[Start of Attachment]

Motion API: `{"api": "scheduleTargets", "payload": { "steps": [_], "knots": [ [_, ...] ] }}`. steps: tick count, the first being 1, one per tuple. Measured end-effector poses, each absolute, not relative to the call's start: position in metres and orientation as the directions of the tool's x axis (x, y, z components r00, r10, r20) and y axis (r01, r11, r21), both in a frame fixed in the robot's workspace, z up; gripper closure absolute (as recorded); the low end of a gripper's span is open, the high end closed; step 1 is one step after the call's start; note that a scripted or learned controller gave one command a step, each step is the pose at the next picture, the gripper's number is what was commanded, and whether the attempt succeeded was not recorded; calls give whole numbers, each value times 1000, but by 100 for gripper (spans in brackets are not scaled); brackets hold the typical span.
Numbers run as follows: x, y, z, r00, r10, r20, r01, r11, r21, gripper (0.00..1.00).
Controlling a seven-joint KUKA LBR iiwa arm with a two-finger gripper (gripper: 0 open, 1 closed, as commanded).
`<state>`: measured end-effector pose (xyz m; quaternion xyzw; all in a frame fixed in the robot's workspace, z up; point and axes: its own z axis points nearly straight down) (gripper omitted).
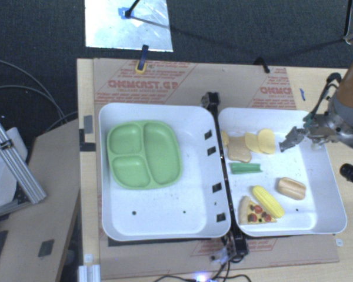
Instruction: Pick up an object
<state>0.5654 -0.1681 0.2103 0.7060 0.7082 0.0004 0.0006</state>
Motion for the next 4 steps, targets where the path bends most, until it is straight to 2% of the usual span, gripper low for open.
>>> {"api": "scheduleTargets", "payload": {
  "steps": [1,2,3,4],
  "knots": [
    [538,-167,290,-3,1000,-2,1000,3,10,0],
    [541,-148,360,-7,1000,-2,1000,8,11,0],
    [526,-113,417,-9,1000,-1,1000,9,9,0],
    [506,-25,532,-14,1000,2,1000,14,17,0]
  ]
}}
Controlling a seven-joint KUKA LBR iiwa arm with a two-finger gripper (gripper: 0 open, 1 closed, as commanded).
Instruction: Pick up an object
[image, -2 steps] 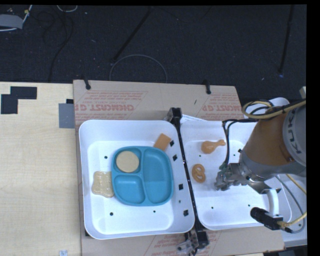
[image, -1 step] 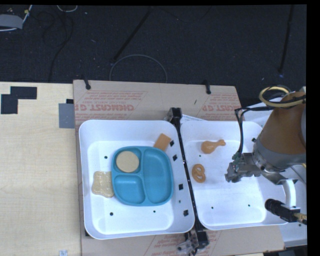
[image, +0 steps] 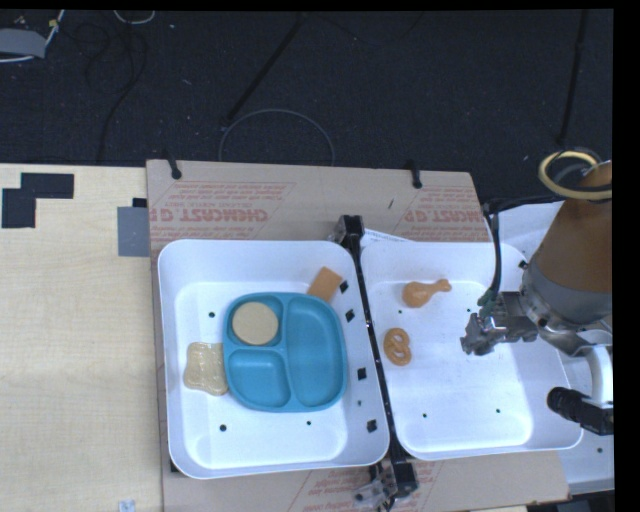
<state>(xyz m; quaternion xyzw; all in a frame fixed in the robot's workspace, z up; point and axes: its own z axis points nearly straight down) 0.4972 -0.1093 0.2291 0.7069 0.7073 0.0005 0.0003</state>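
Approach step: the tool (image: 480, 333) hangs over the right bin (image: 510, 420), right of centre in the frame.
Nothing shows between its fingers; how far they are spread I cannot tell. Likely next: move left and descend onto the pretzel (image: 397, 346) or drumstick (image: 425, 292).

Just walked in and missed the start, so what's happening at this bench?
A robot arm reaches into the right bin, its gripper low over the floor with nothing visibly between its fingers. A pretzel and a drumstick-shaped piece lie nearby. The left bin holds a blue tray.
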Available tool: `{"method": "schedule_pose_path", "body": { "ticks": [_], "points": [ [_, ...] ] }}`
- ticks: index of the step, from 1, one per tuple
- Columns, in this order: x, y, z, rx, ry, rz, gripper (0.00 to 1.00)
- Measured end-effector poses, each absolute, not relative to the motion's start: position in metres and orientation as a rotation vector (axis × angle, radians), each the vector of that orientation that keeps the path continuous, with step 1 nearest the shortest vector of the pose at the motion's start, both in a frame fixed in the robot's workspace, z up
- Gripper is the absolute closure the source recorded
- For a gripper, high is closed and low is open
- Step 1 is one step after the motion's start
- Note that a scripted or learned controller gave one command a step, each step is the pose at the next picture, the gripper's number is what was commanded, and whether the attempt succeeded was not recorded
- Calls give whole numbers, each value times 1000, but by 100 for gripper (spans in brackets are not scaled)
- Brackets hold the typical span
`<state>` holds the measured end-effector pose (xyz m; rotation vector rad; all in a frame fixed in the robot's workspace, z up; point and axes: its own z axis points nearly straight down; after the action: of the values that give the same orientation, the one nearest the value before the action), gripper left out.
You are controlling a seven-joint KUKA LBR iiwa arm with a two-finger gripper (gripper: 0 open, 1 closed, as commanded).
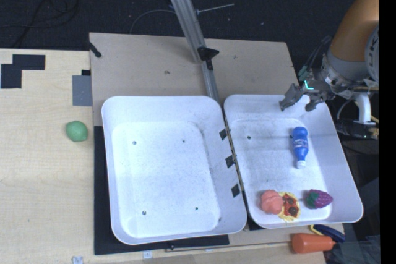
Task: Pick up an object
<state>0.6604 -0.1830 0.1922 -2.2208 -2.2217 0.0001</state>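
In the right bin (260, 109) lie a blue bottle with a white cap (299, 144), a pink-orange lump (270, 201), a yellow and red toy (289, 207) and a purple grape-like toy (318, 198). My gripper (301, 99) hangs over the bin's far right corner, above and just beyond the blue bottle. Its two fingers are spread apart with nothing between them.
The left bin (117, 109) stands beside the right one. A green ball (77, 131) rests on the bench at far left. An orange carrot-like toy (312, 242) lies outside the right bin's near edge. A slanted metal rail (190, 15) rises behind the bins.
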Motion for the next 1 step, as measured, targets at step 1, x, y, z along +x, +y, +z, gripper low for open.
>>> {"method": "schedule_pose_path", "body": {
  "ticks": [1],
  "points": [
    [660, -183, 192, -2221, -2222, 0, 0]
  ]
}}
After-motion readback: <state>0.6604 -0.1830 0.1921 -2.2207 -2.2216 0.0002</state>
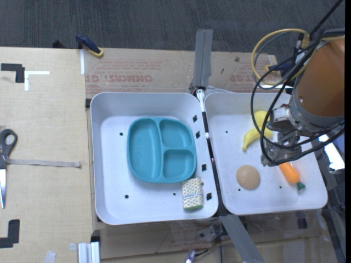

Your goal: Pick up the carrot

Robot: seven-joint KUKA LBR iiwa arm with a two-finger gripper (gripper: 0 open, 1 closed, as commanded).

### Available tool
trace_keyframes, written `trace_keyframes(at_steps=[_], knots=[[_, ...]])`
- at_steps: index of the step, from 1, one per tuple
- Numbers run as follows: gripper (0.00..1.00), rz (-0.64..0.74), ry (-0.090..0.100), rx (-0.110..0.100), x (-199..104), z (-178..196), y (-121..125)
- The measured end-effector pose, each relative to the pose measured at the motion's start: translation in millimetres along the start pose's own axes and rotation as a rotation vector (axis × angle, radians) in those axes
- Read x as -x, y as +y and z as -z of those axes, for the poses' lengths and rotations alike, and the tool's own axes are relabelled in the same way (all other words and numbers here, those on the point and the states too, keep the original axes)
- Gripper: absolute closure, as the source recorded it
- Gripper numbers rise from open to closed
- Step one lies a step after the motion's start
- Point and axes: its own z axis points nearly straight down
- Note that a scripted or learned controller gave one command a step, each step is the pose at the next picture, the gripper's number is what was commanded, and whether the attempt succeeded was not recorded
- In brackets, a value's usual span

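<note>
Two white bins side by side on the bench. In the right bin, near its right wall and toward the front: the carrot, orange, lying at a slant, green end pointing to the front right corner. Just above its upper end, the gripper, dark, wrapped with black cables, hanging under the grey wrist; very close to the carrot, but contact not clear. State of the gripper: cannot tell from this view. Also in the right bin: a yellow banana near the middle, partly behind the cables, and a round tan ball toward the front, left of the carrot, apart from it. In the left bin: a teal divided plate in the centre, and a small sponge at the front right corner, touching the plate edge. On the bench at the left edge: scissors.
</note>
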Motion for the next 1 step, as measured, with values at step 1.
trace_keyframes(at_steps=[1], knots=[[1.0,0.354,-0.001,-0.002,-55.5,54.9,-27.4]])
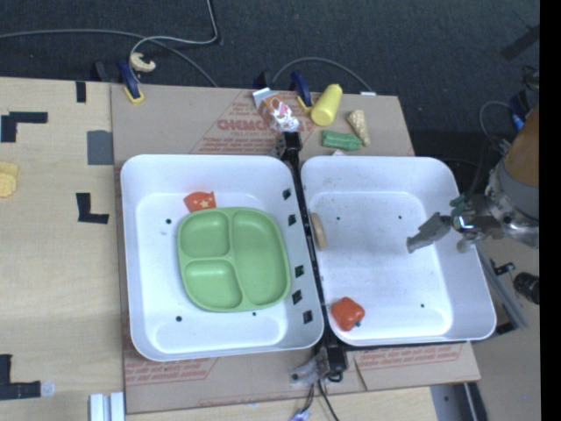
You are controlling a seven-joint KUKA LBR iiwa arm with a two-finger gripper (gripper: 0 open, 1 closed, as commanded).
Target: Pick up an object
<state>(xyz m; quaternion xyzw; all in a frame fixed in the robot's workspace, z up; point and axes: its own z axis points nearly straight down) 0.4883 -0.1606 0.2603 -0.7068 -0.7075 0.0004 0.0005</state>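
Desk [53, 261] first, since it carries everything: two white bins sit side by side on cardboard, and I reach in from the right. The left bin [145, 235] holds a green divided plate [234, 259], the biggest thing in play, with a small orange-red packet [200, 202] just beyond its far-left edge. The right bin [438, 182] is the one I hang over, with my jaws [429, 232] above its right half; one grey finger slants down toward the bin floor, and whether my jaws stand apart or together I cannot tell from this slant. Nothing shows between them, so I judge that I am at the approach step, with no grasp made. The nearest candidate in my bin is a small red-orange object [347, 313] near the front-left corner, well apart from me. A thin tan piece [319, 232] lies against the left wall by the divider, harder to get at. My next move, as I judge it, calls for travelling left and toward the front, centring over the red-orange object, descending close to the floor and closing on it squarely. Beyond the bins lie a yellow bottle-like item [327, 103] and a green piece [341, 140], out of my concern.
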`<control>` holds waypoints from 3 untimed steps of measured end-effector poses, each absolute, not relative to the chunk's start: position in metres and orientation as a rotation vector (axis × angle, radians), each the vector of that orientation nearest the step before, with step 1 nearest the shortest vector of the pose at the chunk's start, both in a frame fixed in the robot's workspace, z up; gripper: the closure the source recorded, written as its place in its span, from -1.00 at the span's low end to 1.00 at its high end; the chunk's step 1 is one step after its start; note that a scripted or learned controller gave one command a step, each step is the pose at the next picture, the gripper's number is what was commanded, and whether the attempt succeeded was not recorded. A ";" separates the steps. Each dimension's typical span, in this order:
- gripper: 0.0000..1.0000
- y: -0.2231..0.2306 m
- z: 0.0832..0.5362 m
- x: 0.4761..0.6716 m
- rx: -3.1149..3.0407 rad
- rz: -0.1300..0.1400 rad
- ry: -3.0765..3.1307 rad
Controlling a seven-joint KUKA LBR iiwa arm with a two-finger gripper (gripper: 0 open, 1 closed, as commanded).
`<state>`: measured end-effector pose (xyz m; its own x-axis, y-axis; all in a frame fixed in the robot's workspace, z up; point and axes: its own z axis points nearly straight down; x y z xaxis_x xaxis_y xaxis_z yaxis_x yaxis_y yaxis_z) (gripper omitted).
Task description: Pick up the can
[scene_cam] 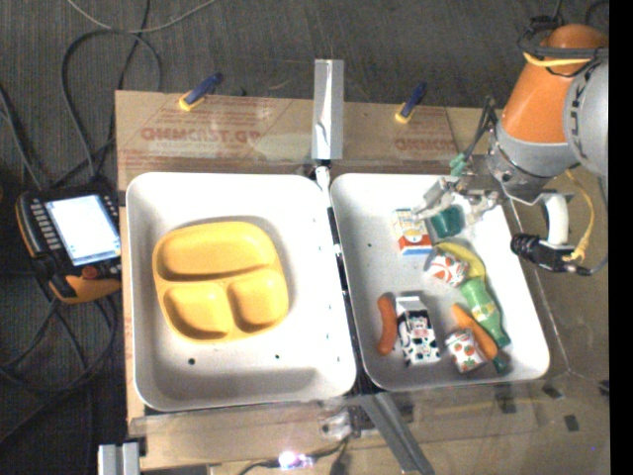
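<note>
Dark carpet floor (198, 28), loose cables (99, 18)

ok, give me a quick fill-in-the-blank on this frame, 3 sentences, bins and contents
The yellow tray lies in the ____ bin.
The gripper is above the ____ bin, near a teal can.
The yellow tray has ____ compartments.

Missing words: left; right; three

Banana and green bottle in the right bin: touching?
Cannot tell. In the camera view the banana lies just above the green bottle and their outlines meet, but the slanted view shows neither contact nor a gap plainly.
</note>
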<state>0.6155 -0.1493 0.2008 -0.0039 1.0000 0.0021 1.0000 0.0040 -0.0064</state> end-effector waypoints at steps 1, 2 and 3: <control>-1.00 -0.156 0.093 0.572 -2.068 -0.002 -2.364; 1.00 -0.155 0.099 0.572 -2.064 0.000 -2.364; -1.00 -0.155 0.099 0.572 -2.064 0.000 -2.364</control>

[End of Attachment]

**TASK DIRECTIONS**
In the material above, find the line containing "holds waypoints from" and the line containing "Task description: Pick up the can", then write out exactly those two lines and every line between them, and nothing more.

**ANSWER BOX**
`<control>` holds waypoints from 3 untimed steps of measured end-effector poses, each absolute, not relative to the chunk's start: position in metres and orientation as a rotation vector (axis × angle, radians), each the vector of that orientation nearest the step before, with step 1 nearest the shortest vector of the pose at the chunk's start, both in a frame fixed in the robot's workspace, z up; gripper: the closure the source recorded, written as its place in its span, from -1.00 at the span's low end to 1.00 at its high end; the chunk's step 1 is one step after its start; note that a scripted or learned controller gave one command a step, each step is the pose at the next picture, the gripper's number is what was commanded, and whether the attempt succeeded was not recorded. A ";" separates the steps. Each dimension's typical span, in this order:
- gripper: 0.0000..1.0000
- y: -0.2231..0.2306 m
- z: 0.0832..0.5362 m
- x: 0.4761..0.6716 m
- rx: -3.1149..3.0407 rad
- rz: -0.1300..0.1400 rad
- ry: -3.0765..3.1307 rad
Controlling a seven-joint KUKA LBR iiwa arm with a two-finger gripper (gripper: 0 open, 1 closed, as commanded).
`<state>`: measured end-effector pose (xyz m; its own x-axis, y-axis; all in a frame fixed in the robot's workspace, z up; point and axes: its own z axis points nearly straight down; x y z xaxis_x xaxis_y xaxis_z yaxis_x yaxis_y yaxis_z) (gripper omitted).
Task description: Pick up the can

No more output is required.